[Stored items from a collection]
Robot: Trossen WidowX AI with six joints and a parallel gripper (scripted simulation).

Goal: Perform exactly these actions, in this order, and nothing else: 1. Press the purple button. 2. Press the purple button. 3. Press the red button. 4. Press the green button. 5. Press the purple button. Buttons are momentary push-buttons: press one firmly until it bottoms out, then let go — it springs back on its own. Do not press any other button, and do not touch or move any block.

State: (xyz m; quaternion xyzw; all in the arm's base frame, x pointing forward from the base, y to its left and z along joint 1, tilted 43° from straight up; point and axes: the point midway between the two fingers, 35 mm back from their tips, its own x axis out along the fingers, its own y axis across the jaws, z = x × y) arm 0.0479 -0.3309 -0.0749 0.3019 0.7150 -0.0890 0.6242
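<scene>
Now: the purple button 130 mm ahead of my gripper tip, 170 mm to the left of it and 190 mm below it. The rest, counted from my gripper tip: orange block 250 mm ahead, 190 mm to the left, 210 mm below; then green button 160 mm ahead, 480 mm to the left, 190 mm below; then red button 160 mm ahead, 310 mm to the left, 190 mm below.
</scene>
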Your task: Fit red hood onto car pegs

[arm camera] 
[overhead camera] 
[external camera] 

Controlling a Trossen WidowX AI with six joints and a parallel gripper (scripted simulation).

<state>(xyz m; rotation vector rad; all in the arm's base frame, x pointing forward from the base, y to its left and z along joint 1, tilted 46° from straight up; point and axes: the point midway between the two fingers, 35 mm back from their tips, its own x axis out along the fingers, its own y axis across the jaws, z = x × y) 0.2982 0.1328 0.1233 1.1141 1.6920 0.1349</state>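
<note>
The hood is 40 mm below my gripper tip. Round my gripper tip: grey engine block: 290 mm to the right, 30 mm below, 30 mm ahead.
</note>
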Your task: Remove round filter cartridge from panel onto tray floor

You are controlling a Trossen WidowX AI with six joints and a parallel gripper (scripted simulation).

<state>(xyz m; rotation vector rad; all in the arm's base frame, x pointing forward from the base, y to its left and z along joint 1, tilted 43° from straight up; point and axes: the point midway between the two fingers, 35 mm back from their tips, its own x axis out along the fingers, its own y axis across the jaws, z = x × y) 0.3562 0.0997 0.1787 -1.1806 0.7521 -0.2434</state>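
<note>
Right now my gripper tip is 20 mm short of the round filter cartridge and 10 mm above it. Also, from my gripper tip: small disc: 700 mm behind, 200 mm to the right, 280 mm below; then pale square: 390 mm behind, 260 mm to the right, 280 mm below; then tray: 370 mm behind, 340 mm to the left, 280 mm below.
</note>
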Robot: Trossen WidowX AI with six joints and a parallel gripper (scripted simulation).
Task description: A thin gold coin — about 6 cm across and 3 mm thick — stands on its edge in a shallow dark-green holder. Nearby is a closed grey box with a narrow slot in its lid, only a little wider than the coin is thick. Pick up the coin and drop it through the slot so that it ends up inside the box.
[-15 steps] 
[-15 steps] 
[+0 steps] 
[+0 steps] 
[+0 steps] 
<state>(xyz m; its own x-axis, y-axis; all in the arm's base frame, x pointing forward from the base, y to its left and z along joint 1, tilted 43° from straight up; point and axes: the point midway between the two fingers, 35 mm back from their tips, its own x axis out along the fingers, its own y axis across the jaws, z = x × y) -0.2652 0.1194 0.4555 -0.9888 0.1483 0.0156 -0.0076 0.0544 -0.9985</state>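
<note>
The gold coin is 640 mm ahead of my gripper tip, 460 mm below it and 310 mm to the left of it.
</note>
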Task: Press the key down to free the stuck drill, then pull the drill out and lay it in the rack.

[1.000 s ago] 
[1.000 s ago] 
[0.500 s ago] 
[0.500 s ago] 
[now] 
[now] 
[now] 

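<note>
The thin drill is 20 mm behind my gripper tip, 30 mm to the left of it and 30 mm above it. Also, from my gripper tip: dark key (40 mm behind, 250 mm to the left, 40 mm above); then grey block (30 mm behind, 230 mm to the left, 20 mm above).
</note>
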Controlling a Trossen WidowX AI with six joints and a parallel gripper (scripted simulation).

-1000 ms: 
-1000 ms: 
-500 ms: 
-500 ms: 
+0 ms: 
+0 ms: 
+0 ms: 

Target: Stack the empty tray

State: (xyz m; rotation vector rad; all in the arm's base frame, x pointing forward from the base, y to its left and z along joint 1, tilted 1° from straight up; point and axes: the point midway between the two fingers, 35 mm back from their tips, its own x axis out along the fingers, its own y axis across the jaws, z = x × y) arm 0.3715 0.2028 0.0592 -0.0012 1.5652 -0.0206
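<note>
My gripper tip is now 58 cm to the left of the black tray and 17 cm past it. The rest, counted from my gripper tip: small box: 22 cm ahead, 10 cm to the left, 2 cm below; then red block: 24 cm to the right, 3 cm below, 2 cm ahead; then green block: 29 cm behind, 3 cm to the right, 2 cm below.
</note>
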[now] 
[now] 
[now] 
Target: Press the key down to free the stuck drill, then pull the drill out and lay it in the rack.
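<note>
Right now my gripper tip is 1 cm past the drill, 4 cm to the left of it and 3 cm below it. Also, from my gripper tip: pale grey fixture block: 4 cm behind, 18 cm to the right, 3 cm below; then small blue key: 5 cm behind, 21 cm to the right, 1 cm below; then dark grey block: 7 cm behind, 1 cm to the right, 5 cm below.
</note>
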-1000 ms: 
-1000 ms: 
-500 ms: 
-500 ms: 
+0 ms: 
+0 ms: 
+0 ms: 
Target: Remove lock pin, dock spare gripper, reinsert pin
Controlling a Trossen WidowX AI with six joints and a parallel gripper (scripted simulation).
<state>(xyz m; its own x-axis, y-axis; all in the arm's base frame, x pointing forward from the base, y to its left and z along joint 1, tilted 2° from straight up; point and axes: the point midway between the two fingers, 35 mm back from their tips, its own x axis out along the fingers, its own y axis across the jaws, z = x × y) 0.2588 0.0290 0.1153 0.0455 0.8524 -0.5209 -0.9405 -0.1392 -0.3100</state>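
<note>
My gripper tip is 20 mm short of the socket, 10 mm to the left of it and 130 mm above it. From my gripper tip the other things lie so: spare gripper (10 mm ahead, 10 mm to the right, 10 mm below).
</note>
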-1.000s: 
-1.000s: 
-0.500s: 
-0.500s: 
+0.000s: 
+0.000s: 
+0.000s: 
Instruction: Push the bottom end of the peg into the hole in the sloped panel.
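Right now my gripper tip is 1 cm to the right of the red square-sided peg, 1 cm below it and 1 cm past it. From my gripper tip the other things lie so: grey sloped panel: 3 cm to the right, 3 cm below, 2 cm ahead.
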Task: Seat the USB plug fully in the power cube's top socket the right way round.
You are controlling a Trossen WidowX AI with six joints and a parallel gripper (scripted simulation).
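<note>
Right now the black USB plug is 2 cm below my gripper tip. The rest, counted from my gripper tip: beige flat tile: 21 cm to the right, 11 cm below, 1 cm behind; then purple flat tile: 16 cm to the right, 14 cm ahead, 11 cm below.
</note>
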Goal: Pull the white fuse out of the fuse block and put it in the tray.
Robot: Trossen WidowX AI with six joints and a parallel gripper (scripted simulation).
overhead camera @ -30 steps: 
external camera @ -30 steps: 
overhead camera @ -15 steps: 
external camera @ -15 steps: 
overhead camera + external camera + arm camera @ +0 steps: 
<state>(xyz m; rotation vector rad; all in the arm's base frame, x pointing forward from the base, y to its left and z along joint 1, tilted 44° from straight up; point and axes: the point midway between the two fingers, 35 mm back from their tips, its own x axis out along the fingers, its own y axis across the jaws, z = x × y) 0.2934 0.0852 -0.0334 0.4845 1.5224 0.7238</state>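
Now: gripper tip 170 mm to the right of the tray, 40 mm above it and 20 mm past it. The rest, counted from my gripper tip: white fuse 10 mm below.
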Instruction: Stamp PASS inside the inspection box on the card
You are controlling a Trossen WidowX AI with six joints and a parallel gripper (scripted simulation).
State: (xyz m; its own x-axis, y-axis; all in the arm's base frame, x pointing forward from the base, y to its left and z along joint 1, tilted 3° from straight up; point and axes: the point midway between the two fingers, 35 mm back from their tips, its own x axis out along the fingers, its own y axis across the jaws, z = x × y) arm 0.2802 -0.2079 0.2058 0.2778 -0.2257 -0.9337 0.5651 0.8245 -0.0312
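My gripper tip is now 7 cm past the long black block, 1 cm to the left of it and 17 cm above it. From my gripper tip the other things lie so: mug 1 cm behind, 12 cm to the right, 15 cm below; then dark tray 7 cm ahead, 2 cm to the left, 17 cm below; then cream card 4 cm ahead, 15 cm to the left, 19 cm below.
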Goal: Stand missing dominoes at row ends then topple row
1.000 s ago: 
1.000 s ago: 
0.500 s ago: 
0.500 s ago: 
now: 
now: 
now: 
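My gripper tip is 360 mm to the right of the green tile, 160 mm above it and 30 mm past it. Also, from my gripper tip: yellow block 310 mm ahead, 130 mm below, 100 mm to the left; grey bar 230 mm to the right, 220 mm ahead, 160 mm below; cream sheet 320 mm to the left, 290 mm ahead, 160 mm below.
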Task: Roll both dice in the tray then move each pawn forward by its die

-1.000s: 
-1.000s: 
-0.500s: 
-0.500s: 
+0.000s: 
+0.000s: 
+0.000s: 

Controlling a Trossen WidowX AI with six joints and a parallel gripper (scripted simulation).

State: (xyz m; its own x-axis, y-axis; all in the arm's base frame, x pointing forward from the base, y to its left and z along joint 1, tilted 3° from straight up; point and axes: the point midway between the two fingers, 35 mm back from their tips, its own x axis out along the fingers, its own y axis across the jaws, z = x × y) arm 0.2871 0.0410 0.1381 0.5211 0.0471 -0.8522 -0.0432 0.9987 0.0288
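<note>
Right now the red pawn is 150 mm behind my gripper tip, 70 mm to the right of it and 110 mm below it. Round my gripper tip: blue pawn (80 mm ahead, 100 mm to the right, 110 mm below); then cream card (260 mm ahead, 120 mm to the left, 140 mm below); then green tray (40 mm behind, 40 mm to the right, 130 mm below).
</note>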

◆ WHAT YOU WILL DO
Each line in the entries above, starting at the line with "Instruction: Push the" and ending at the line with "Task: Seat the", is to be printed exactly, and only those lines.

◆ SOLUTION TO THE PROBLEM
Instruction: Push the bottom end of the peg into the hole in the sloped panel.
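Right now my gripper tip is 1 cm to the right of the red square-sided peg, 1 cm below it and 1 cm past it. From my gripper tip the other things lie so: grey sloped panel: 3 cm to the right, 3 cm below, 2 cm ahead.
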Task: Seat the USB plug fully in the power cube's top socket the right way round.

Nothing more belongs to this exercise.